▶ [Exercise objective] Nothing belongs in the answer except the lines of the material that include "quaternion".

-----

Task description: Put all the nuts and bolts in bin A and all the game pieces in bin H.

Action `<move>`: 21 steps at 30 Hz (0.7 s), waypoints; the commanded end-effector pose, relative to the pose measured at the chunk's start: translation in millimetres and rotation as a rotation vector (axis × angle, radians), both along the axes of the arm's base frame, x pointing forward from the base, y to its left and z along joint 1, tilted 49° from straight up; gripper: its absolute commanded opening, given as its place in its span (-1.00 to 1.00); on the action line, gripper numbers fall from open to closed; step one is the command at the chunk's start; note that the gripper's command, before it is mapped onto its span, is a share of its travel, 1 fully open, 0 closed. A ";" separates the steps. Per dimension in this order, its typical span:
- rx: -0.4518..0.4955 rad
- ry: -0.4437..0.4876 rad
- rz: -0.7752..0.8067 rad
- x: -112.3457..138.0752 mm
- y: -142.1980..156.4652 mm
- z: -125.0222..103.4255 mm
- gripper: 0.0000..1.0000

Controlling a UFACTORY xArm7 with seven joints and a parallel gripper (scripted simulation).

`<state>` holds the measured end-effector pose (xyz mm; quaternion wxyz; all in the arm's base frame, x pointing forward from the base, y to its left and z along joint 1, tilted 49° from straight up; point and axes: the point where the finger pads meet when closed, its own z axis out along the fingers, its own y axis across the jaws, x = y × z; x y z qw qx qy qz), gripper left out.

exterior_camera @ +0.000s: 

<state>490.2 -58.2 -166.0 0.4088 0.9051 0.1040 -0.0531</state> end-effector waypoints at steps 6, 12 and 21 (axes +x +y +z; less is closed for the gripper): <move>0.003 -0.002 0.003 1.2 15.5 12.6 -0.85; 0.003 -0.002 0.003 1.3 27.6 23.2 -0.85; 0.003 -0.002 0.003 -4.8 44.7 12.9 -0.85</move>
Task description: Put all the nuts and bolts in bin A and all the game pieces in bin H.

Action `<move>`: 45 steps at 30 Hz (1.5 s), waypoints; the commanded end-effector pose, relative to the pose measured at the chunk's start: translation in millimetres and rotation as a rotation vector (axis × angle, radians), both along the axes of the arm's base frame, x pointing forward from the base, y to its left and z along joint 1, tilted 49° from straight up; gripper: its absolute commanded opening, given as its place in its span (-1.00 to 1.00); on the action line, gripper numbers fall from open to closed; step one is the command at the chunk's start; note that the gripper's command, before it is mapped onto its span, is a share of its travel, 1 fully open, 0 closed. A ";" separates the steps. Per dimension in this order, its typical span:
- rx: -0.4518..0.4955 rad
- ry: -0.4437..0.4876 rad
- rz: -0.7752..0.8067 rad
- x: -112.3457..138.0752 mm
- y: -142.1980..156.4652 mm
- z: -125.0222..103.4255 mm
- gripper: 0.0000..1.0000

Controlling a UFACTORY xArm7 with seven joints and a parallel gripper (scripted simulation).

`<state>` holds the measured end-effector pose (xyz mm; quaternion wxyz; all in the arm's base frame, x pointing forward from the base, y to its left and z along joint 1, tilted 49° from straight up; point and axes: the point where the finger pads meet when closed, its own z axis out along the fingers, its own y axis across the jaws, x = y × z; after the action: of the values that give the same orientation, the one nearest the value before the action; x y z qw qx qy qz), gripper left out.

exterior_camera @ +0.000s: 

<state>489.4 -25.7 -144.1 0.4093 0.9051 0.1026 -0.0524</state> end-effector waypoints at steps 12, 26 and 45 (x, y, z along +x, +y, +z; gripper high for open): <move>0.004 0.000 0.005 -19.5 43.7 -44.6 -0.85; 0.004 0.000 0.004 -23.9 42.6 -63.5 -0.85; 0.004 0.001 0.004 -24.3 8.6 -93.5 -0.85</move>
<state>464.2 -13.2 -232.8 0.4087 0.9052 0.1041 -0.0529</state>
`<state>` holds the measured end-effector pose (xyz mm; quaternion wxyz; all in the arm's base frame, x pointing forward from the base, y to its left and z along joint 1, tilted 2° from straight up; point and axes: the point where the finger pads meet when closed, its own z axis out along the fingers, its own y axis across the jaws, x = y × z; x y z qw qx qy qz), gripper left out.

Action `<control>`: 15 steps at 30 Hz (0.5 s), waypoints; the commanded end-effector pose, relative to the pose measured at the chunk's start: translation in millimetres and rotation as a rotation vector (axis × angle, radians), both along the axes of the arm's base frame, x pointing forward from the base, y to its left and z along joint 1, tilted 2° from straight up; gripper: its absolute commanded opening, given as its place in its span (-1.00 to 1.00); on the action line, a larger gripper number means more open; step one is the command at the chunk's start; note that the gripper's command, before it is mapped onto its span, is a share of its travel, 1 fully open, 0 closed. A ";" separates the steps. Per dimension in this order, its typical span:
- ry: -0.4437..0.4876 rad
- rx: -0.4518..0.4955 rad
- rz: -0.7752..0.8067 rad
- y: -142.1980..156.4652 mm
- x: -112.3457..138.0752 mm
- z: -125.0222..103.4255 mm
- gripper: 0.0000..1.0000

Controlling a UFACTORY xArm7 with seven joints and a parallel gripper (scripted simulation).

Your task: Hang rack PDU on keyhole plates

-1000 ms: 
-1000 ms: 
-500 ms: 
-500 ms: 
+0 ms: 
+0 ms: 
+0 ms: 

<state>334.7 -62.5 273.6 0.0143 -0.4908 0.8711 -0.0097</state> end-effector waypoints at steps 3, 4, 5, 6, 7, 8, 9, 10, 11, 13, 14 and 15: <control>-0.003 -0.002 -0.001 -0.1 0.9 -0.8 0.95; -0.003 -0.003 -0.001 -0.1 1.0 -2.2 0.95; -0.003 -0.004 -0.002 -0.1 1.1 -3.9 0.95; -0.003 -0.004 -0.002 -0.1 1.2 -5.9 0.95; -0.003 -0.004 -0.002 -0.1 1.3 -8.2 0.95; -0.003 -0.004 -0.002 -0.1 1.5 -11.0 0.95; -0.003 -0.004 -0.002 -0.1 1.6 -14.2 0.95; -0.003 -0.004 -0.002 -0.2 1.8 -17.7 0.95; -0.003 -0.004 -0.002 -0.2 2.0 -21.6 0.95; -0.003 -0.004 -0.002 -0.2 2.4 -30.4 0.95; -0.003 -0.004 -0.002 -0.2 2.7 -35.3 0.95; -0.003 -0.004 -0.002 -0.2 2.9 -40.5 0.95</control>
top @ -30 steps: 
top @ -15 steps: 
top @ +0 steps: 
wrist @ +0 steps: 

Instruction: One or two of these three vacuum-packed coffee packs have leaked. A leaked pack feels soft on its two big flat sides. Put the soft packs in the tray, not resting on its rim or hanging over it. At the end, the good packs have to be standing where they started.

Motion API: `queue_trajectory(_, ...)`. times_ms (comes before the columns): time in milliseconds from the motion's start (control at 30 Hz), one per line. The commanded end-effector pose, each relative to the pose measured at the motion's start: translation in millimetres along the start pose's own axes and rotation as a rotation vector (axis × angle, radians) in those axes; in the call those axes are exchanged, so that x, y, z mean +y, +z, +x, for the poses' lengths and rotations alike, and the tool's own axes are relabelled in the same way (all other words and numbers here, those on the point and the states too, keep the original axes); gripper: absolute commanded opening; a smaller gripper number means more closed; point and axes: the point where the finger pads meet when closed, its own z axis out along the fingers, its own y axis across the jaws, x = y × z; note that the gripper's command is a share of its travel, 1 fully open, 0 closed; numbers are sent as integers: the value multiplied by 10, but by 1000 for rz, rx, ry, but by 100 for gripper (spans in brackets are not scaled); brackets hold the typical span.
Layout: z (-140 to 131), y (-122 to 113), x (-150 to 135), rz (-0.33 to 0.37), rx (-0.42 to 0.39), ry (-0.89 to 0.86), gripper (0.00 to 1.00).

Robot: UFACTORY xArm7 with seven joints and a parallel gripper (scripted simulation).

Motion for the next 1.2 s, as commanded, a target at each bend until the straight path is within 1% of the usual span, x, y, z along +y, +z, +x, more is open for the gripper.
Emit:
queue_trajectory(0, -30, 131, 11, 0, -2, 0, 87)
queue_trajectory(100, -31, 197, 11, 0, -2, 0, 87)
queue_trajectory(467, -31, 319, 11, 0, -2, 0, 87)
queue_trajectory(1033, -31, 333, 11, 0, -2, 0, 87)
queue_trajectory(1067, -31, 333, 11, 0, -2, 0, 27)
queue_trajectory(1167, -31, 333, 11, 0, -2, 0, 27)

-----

▶ [Result of this task]
`<state>` holds the measured end-effector pose (xyz mm; quaternion wxyz; all in the arm's base frame, x pointing forward from the base, y to its left and z along joint 1, tilted 49° from straight up; point and axes: the point where the finger pads meet when closed, its own z axis out along the fingers, its own y axis across the jaws, x = y × z; x y z qw qx qy qz), gripper left out.
`<state>` holds the measured end-effector pose (xyz mm; quaternion wxyz; all in the arm's base frame, x pointing forward from the base, y to its left and z along joint 1, tilted 49° from straight up; point and axes: the point where the finger pads meet when closed, its own z axis out along the fingers, its own y axis across the jaws, x = y × z; after the action: of the values that give the same orientation, the one nearest the value before the action; x y z qw qx qy qz), gripper left out.
`<state>` holds the measured end-effector pose (xyz mm; quaternion wxyz; all in the arm's base frame, x pointing forward from the base, y to its left and z along joint 1, tilted 2° from straight up; point and axes: the point where the finger pads meet when closed, its own z axis out along the fingers, its own y axis across the jaws, x = y × z; x y z qw qx qy qz), gripper left out.

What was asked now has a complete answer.